*Problem to solve*. Copy out, exactly as given, every line from the line with "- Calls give" to the end of the listing, both of those lines included.

────────────────────────────────────────

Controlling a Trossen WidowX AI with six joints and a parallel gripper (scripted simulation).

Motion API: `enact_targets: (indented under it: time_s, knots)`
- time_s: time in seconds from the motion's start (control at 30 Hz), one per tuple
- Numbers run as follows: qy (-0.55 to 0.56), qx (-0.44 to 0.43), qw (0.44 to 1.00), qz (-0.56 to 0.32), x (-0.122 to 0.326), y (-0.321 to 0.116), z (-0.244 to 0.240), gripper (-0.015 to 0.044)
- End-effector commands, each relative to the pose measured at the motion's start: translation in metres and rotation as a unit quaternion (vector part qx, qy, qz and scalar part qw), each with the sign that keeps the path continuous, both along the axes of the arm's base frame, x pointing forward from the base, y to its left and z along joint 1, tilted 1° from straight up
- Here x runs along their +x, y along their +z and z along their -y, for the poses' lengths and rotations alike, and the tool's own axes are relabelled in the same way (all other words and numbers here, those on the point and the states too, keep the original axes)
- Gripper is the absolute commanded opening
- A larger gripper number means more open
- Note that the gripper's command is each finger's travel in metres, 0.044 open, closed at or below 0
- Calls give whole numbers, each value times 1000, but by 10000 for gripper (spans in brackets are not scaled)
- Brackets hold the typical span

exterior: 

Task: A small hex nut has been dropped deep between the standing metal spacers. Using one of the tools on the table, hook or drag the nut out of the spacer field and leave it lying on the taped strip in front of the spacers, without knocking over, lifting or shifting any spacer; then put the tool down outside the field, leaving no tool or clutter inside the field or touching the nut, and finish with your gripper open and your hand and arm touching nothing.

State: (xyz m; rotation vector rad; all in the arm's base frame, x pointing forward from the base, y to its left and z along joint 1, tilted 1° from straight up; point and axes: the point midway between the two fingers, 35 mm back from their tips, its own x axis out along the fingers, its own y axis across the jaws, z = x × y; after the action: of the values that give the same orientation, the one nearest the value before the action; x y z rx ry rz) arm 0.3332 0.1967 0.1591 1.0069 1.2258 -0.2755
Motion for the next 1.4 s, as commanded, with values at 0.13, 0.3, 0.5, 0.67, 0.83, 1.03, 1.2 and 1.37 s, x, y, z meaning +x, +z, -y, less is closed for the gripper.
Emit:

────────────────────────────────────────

*Problem solution*.
- Calls give whole numbers, each value times 1000, but by 10000 for gripper (spans in brackets are not scaled)
- Brackets hold the typical span

exterior: 

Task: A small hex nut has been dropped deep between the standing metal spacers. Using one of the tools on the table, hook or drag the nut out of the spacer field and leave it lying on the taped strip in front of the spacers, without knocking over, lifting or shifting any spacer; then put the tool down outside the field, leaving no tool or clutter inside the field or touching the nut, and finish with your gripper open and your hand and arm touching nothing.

State: (xyz m; rotation vector rad; all in the arm's base frame, x pointing forward from the base, y to its left and z along joint 1, tilted 1° from straight up; point and axes: the point midway between the two fingers, 35 mm back from their tips, its own x axis out along the fingers, its own y axis across the jaws, z = x × y; after the action: of the values that give the same orientation, the one nearest the value before the action; x y z rx ry rz) arm 0.3332 0.1967 0.1591 1.0069 1.2258 -0.2755
Motion for the next 1.4 s, as commanded, with values at 0.13, 0.3, 0.5, 0.67, 0.83, 1.03, 1.2 and 1.37 s, x, y, z meaning +x, +z, -y, less is closed for the gripper.
Emit:

The complete answer has been given.